WORK REQUEST:
Whenever a line in the data contains "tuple", show that line.

· · · · · · ·

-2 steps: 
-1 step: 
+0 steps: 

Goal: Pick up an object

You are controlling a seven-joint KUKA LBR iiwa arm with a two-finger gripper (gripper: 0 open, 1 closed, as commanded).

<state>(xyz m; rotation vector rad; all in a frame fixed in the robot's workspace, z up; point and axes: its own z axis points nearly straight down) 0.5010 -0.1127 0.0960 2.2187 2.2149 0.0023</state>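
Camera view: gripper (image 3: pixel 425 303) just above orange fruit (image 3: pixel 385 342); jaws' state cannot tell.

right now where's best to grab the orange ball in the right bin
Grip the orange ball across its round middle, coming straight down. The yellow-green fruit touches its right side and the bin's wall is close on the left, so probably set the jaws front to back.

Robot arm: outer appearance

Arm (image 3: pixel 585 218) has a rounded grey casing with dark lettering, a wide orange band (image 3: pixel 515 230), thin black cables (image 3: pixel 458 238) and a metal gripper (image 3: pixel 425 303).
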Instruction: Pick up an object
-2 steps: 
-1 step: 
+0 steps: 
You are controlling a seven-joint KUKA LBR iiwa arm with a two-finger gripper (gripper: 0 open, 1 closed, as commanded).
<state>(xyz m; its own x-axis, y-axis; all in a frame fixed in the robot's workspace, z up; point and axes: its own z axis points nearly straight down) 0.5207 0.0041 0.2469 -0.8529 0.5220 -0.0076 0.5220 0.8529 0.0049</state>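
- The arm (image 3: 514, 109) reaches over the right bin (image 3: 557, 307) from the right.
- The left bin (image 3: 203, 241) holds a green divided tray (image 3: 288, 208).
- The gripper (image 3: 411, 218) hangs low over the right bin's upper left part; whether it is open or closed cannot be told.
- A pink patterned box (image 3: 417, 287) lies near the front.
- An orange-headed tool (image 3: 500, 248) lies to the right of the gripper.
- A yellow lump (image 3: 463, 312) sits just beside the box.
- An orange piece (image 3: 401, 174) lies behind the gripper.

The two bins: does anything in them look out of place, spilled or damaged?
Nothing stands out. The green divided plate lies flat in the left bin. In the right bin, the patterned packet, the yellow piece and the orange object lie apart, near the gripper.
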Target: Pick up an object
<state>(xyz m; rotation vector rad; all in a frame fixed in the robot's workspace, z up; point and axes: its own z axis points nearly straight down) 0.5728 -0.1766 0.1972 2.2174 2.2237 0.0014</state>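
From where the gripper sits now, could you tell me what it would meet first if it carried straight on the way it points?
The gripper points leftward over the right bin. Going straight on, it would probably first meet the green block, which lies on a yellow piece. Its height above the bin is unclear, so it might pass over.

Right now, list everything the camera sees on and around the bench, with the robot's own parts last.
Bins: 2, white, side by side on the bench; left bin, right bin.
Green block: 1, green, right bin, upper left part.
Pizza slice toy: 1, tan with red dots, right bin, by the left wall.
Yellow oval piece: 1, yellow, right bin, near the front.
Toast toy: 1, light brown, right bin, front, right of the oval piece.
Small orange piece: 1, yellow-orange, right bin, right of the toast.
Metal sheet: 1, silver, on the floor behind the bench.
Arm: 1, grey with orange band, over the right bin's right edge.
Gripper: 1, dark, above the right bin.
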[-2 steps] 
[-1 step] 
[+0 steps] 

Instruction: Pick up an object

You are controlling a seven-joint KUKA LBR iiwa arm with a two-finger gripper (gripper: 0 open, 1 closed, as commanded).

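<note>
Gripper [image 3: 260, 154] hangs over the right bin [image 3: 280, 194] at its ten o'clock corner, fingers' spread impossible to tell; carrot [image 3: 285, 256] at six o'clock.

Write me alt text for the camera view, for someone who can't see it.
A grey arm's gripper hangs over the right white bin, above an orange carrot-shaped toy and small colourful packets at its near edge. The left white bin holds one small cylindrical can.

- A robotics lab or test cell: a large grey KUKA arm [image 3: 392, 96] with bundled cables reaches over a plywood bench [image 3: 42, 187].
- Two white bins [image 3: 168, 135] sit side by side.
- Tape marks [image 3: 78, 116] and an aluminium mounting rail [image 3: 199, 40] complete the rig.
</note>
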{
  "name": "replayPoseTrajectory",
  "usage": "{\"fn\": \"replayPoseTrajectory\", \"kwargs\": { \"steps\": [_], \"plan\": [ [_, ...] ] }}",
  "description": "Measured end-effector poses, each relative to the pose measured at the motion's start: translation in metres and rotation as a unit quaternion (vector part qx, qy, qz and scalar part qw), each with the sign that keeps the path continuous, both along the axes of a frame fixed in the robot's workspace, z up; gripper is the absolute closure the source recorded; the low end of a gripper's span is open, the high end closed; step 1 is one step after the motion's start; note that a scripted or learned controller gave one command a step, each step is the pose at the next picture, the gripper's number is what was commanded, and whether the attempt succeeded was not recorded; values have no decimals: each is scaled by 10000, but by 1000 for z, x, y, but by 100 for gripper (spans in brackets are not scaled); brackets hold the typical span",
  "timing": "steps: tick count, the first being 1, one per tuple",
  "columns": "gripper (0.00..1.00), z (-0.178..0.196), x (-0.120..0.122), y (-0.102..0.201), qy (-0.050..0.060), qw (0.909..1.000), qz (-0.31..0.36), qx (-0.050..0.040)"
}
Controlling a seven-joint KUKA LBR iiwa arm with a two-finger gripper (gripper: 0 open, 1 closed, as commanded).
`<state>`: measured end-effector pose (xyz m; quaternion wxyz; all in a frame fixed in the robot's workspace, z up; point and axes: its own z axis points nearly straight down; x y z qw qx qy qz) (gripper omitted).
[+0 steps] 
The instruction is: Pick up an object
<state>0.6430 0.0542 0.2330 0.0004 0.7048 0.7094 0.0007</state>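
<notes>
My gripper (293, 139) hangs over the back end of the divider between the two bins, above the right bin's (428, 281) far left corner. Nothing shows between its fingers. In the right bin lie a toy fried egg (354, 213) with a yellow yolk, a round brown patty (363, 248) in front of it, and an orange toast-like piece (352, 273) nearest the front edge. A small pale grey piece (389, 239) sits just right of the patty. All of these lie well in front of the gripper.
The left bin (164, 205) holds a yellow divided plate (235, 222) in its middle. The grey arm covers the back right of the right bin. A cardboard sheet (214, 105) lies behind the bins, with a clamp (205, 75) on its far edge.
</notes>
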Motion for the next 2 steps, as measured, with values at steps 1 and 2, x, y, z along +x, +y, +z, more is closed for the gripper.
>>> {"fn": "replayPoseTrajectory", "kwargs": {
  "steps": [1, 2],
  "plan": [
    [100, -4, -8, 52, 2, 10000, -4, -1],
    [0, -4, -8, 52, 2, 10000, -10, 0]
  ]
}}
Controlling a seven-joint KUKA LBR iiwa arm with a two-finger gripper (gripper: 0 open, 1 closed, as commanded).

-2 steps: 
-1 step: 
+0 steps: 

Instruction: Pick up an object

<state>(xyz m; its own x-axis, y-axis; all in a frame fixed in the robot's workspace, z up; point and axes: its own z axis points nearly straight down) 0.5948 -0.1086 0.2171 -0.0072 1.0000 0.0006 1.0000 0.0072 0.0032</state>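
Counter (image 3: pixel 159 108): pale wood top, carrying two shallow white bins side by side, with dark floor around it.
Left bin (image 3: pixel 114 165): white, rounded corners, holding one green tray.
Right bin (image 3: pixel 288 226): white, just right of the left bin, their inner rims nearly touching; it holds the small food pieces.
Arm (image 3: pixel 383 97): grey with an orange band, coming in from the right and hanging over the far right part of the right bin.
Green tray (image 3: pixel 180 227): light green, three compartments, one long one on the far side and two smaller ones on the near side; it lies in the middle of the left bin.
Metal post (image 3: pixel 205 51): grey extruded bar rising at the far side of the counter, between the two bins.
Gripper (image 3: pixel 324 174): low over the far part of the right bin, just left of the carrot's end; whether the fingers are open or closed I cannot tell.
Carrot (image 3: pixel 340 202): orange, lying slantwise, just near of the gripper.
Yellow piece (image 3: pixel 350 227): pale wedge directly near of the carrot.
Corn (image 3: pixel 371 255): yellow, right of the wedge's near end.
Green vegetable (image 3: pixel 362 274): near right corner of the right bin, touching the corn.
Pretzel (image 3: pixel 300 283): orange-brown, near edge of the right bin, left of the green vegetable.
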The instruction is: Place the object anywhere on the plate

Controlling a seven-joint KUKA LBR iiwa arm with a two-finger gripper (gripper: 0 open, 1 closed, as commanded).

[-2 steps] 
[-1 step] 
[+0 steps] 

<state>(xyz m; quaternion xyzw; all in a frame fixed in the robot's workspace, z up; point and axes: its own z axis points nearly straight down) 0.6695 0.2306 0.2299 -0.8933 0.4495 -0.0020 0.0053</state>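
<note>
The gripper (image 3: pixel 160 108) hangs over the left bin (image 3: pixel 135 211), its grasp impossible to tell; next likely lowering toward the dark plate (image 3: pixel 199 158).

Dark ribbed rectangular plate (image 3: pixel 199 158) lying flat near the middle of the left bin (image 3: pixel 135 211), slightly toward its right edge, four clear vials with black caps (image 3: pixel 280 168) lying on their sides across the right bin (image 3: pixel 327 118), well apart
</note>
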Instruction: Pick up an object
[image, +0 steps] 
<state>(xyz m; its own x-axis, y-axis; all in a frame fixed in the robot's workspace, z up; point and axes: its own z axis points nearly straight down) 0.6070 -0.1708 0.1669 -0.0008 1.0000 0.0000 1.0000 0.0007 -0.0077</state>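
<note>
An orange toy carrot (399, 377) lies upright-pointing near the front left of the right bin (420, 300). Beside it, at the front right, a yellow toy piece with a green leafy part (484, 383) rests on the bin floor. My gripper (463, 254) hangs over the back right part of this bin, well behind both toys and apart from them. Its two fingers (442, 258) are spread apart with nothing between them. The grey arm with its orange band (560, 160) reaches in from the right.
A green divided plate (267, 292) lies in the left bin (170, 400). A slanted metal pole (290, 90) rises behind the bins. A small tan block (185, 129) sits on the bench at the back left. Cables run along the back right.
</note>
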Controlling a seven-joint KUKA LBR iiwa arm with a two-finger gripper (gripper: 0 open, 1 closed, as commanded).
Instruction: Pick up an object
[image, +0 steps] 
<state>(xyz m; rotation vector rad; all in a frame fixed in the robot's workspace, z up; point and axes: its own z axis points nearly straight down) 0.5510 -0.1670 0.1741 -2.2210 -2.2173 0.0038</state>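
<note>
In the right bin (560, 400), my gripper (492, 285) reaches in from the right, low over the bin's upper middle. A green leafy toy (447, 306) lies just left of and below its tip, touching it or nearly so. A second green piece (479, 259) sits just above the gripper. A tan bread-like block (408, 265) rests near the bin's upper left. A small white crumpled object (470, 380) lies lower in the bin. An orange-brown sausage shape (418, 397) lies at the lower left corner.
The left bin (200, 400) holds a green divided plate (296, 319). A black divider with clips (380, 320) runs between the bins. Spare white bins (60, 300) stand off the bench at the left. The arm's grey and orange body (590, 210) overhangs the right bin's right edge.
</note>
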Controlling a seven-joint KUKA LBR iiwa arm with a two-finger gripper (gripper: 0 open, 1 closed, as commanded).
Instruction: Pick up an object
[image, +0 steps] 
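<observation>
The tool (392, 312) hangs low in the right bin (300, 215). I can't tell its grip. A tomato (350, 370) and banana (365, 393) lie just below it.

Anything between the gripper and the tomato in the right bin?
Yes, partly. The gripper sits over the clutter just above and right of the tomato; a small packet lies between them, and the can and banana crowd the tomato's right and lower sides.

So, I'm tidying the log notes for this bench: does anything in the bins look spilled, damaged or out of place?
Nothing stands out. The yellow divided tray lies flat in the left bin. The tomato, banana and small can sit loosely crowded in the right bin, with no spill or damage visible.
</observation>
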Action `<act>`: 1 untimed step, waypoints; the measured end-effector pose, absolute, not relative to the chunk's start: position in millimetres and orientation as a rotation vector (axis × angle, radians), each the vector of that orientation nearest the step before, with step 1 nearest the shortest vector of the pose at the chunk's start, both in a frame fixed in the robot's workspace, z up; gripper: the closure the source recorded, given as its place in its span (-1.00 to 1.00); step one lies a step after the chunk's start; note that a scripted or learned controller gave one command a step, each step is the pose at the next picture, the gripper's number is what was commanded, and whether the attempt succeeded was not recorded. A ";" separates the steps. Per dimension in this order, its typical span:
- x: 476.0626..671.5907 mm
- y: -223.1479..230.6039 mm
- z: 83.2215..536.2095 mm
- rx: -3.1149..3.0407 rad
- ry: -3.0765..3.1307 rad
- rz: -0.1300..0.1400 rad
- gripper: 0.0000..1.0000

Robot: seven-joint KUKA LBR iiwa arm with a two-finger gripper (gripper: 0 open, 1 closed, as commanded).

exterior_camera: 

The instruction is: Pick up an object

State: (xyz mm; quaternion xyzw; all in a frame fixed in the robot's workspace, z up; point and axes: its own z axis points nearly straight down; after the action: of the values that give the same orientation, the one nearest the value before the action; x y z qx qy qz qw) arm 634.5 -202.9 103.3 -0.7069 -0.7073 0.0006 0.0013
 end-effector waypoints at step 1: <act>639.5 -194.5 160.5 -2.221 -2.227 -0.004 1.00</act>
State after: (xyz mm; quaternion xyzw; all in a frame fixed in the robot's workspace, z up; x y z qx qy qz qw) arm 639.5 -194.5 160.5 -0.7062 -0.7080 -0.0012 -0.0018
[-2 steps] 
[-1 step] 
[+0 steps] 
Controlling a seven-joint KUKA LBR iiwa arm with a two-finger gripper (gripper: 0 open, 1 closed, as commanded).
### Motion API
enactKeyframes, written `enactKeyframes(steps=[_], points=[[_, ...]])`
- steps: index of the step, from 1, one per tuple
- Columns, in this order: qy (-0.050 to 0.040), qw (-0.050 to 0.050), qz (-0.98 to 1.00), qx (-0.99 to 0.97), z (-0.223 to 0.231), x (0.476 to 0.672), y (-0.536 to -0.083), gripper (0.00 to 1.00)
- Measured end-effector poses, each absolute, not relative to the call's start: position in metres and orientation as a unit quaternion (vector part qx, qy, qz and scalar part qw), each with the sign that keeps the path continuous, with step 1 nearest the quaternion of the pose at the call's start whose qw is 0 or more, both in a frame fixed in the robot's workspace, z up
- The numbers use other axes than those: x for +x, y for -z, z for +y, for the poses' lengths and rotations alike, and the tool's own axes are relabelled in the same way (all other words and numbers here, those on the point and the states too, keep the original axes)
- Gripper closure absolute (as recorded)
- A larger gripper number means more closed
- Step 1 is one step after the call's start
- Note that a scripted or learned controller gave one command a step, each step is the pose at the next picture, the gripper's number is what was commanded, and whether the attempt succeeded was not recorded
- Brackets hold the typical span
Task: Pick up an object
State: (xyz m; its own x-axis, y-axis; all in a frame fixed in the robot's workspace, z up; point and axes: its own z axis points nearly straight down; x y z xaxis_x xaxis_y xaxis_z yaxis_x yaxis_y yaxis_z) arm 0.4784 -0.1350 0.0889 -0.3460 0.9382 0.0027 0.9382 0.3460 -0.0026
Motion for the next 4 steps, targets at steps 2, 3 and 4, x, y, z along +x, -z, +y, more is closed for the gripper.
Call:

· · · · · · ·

TASK SOLUTION:
  "timing": "steps: tick count, the first being 1, one per tuple",
- steps: index of the step, from 1, one per tuple

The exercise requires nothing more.